* [PROBLEM TO WORK ON]: Search the material below for the word "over" and copy every line in which it occurs.

* [INFORMATION GIVEN]:
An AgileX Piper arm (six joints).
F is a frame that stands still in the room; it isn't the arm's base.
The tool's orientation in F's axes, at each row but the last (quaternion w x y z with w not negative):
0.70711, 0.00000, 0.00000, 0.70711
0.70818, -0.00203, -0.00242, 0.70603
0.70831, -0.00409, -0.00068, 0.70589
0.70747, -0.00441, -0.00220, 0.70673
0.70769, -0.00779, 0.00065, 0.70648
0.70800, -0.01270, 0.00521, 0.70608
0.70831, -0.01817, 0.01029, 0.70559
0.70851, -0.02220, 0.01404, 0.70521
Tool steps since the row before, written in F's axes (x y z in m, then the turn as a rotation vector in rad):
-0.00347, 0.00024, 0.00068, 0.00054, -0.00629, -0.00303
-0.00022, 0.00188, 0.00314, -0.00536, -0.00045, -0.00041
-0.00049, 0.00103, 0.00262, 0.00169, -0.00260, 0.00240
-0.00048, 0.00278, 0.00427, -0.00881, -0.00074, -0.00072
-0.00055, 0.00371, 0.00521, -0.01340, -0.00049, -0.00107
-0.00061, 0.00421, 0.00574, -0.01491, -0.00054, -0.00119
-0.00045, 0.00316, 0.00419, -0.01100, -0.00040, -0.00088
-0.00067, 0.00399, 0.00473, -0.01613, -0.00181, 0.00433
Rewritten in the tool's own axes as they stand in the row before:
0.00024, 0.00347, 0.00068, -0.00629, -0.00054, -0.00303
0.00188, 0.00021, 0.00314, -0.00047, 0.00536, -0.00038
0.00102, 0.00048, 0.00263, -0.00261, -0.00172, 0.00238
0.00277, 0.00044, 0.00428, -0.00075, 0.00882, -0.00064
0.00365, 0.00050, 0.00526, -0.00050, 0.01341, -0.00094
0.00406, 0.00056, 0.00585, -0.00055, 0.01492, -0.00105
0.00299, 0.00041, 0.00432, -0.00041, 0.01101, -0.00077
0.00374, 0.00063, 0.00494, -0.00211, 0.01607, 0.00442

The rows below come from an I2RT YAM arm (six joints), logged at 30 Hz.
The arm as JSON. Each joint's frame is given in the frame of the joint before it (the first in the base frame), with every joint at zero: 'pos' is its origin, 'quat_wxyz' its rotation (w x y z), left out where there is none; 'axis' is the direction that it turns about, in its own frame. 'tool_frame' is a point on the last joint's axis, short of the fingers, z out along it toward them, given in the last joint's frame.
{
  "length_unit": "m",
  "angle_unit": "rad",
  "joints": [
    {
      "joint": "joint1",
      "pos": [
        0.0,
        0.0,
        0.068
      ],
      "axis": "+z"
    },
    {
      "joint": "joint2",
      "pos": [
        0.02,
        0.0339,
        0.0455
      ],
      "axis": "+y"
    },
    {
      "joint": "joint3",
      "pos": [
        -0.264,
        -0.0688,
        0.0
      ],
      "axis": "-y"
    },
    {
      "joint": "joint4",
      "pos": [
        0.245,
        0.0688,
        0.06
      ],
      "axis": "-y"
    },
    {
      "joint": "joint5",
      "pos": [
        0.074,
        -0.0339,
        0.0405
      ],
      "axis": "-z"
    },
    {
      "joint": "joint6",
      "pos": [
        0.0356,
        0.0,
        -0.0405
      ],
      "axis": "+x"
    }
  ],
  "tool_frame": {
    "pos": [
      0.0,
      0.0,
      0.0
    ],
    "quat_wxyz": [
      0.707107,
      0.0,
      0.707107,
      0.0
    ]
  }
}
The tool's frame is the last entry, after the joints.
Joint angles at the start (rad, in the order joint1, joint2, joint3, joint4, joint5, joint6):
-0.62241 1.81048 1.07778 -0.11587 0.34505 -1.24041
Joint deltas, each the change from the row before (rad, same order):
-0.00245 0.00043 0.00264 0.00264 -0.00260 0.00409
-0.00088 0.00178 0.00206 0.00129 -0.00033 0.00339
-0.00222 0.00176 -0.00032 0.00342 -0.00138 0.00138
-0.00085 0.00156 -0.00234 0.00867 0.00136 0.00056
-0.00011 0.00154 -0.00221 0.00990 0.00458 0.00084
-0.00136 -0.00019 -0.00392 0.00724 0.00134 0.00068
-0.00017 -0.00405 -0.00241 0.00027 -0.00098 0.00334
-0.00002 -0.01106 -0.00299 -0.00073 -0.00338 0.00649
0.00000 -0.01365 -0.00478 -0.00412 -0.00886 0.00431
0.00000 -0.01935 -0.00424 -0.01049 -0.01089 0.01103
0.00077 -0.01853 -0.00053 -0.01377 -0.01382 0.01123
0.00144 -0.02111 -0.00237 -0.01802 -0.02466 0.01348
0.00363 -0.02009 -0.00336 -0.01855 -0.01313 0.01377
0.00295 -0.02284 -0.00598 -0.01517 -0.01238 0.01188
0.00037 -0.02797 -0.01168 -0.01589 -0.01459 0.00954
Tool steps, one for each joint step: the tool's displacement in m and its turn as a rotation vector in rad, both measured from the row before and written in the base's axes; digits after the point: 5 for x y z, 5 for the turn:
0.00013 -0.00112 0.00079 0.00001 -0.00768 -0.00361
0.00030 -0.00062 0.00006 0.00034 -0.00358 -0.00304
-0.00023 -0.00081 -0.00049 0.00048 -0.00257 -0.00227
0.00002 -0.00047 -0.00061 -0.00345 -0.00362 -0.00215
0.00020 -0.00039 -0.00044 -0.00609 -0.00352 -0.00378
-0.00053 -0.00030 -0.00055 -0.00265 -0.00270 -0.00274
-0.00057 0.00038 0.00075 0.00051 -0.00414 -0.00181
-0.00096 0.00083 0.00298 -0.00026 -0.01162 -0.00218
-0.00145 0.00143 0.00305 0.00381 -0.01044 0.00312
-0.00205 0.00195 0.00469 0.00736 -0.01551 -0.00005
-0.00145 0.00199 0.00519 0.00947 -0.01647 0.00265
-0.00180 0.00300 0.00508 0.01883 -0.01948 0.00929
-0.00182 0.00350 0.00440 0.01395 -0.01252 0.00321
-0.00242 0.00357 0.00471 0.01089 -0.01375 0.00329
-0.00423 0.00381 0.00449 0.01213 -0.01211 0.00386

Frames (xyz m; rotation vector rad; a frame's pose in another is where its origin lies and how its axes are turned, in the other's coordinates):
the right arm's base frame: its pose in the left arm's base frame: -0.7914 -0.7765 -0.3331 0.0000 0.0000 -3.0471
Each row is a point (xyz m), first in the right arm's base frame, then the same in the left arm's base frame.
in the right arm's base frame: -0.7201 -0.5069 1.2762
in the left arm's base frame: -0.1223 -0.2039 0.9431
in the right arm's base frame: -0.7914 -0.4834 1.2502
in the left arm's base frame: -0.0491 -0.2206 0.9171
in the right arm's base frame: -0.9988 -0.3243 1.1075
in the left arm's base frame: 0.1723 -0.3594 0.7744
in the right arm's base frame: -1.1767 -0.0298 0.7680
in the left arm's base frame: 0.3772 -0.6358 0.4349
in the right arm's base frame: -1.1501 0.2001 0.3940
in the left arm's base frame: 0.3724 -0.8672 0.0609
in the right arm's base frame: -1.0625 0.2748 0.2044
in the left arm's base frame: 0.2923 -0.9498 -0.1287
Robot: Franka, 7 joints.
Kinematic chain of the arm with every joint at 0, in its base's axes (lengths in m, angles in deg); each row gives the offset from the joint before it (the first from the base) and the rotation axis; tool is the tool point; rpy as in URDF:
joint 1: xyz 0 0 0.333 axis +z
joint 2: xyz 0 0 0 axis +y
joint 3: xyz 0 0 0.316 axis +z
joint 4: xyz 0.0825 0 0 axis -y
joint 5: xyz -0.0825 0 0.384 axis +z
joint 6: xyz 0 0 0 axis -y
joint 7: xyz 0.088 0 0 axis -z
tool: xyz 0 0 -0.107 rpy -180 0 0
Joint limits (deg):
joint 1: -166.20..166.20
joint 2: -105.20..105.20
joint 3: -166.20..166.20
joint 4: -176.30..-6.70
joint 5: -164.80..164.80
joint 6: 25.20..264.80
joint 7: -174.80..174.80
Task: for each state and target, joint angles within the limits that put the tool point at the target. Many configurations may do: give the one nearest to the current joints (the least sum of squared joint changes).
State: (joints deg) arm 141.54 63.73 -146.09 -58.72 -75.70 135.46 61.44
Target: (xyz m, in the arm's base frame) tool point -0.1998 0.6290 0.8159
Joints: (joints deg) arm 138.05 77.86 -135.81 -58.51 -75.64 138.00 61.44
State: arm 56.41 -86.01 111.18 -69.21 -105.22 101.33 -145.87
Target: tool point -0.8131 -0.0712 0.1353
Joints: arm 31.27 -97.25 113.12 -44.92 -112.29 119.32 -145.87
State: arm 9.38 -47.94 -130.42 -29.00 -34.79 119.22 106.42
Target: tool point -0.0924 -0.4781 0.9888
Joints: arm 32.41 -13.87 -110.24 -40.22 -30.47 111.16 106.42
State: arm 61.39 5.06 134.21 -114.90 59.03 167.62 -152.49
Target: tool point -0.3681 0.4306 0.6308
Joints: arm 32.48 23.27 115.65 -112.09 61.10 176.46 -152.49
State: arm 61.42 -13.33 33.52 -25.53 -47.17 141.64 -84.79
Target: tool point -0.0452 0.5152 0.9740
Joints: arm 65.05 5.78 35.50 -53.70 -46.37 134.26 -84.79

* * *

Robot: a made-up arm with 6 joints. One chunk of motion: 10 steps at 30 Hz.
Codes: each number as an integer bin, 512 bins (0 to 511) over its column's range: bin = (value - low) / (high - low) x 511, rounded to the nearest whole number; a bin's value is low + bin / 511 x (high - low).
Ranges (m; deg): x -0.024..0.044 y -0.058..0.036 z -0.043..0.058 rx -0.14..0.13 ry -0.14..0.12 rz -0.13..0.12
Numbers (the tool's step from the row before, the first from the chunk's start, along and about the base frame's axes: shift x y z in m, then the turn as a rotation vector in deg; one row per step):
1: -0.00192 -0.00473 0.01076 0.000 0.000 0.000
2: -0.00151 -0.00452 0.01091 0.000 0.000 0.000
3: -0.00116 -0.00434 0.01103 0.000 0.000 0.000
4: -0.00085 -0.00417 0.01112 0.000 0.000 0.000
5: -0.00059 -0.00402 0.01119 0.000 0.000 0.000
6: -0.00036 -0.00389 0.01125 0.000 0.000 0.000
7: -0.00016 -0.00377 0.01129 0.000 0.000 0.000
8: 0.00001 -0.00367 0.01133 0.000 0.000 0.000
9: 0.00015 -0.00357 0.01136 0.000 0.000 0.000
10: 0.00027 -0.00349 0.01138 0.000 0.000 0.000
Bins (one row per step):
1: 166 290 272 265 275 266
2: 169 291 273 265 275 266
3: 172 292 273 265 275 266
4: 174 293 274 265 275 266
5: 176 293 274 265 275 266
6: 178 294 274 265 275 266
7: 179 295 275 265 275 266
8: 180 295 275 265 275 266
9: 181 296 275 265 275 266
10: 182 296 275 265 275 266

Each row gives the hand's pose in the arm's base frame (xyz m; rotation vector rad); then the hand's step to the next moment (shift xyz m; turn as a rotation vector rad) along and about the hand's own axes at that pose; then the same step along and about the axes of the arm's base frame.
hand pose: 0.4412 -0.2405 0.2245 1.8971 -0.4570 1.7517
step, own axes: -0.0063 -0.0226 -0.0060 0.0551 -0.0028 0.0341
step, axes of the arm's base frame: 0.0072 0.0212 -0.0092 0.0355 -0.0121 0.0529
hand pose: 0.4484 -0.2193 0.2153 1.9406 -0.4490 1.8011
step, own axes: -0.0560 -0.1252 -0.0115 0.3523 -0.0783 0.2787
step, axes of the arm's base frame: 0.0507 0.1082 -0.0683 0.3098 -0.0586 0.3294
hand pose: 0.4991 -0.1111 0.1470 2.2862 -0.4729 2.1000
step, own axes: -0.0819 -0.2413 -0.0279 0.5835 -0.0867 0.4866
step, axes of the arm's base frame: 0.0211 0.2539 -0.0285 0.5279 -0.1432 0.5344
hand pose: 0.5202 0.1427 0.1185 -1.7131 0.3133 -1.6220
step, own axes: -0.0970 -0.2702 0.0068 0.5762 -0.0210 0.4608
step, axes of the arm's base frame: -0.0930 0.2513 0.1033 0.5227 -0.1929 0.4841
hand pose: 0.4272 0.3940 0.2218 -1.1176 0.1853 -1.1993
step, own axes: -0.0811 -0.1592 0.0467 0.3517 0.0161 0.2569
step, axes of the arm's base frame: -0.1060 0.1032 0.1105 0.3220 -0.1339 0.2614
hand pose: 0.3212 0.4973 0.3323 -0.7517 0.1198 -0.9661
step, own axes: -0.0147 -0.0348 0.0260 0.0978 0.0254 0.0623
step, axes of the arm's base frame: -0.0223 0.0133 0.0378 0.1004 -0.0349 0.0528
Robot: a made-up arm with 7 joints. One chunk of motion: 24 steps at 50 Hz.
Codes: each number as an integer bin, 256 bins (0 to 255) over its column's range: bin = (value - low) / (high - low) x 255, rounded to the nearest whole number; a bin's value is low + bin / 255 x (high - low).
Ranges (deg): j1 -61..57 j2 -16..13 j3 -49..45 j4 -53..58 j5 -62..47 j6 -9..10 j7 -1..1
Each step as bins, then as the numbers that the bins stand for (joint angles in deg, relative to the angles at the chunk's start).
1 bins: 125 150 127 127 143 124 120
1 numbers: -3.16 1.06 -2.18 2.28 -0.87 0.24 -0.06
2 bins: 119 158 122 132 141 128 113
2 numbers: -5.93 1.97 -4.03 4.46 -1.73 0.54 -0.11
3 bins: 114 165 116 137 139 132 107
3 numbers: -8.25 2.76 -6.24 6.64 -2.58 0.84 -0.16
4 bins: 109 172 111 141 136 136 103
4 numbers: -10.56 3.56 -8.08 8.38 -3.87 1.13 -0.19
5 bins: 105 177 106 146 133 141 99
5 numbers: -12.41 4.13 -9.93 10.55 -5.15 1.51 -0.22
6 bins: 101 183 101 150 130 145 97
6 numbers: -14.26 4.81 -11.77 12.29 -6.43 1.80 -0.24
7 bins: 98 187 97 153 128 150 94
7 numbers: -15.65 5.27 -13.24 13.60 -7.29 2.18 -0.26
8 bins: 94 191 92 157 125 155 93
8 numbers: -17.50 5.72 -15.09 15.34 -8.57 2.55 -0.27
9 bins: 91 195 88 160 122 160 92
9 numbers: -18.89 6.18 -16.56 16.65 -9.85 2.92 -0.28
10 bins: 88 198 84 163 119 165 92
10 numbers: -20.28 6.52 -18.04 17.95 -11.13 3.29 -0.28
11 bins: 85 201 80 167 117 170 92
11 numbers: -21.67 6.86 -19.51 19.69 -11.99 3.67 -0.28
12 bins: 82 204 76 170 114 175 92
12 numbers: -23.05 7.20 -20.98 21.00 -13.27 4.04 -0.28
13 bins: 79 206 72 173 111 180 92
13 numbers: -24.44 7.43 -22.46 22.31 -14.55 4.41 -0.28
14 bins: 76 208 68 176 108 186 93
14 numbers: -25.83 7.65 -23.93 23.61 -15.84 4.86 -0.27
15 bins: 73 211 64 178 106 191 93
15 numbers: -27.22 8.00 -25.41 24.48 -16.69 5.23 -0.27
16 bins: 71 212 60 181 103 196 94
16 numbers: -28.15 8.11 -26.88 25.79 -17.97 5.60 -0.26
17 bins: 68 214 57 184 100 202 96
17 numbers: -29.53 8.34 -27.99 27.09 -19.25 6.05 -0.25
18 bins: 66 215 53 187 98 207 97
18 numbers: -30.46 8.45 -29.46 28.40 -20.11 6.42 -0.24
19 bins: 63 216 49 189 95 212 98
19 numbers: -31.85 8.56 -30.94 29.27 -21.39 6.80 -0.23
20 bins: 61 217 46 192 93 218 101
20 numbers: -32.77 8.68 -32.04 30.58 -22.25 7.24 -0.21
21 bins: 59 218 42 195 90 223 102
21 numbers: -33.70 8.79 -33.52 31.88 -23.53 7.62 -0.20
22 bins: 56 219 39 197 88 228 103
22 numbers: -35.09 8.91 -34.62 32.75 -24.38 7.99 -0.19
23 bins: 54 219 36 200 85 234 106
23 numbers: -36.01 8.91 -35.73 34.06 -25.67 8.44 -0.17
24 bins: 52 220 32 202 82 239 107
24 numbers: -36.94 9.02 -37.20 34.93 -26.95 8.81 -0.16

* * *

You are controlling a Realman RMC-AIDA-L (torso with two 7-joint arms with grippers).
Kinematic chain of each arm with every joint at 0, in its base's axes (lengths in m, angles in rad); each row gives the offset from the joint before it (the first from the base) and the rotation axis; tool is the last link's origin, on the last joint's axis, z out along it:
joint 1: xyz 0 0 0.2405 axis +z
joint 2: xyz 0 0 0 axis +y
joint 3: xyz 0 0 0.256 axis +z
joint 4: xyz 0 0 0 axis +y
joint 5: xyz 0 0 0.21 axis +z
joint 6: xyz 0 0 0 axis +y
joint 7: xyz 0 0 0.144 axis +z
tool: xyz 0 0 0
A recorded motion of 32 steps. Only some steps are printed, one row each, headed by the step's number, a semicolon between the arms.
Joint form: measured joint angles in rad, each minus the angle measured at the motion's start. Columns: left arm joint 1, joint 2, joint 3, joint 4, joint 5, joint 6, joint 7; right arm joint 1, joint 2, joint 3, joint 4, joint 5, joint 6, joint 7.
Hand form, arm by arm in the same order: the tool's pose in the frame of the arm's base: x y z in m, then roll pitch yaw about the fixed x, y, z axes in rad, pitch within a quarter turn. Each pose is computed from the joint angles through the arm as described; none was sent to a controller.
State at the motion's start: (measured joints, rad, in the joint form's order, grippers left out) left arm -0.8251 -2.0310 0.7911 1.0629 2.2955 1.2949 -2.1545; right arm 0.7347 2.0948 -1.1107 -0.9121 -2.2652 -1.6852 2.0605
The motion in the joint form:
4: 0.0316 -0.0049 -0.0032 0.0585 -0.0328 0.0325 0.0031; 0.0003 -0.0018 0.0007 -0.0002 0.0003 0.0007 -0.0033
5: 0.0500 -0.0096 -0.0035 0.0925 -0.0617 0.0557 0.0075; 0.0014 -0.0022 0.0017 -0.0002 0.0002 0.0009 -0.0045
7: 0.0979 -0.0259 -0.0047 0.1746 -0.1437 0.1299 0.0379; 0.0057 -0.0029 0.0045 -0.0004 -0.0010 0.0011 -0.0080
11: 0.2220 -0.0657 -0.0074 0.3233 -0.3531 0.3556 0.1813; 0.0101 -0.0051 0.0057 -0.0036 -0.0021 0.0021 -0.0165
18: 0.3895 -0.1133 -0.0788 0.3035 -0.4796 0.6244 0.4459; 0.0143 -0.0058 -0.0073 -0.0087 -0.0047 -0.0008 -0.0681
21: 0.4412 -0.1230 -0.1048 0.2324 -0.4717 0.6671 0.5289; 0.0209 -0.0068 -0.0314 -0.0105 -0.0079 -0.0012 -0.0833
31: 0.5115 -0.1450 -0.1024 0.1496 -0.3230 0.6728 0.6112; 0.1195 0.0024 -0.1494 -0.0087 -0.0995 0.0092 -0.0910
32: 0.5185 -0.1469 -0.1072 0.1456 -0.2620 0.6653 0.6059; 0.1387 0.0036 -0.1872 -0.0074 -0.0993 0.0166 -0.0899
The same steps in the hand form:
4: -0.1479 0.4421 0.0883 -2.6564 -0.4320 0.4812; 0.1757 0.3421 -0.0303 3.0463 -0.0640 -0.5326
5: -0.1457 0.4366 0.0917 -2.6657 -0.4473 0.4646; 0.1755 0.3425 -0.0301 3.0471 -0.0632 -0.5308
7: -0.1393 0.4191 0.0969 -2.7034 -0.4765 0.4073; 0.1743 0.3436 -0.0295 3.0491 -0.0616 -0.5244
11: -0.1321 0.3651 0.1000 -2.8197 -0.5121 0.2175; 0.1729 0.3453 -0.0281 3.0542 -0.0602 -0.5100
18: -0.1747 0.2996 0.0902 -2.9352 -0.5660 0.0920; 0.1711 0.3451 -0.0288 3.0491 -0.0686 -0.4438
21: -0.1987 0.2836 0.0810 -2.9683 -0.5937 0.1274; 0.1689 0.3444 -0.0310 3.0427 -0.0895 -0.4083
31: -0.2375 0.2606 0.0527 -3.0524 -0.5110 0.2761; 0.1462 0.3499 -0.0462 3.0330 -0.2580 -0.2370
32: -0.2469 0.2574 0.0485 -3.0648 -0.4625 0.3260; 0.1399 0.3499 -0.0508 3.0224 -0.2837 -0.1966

* [REPLY]:
Codes: each number as an integer bin, 512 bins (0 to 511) over its column's range: bin = (value - low) / (high - low) x 511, rounded to the nearest whole number; a bin's value is low + bin / 511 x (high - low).
Codes: each number as an integer bin, 256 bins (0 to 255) over its column's range: bin = (value - low) / (high - low) x 255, rounded to the nearest whole number; a bin's value is low + bin / 255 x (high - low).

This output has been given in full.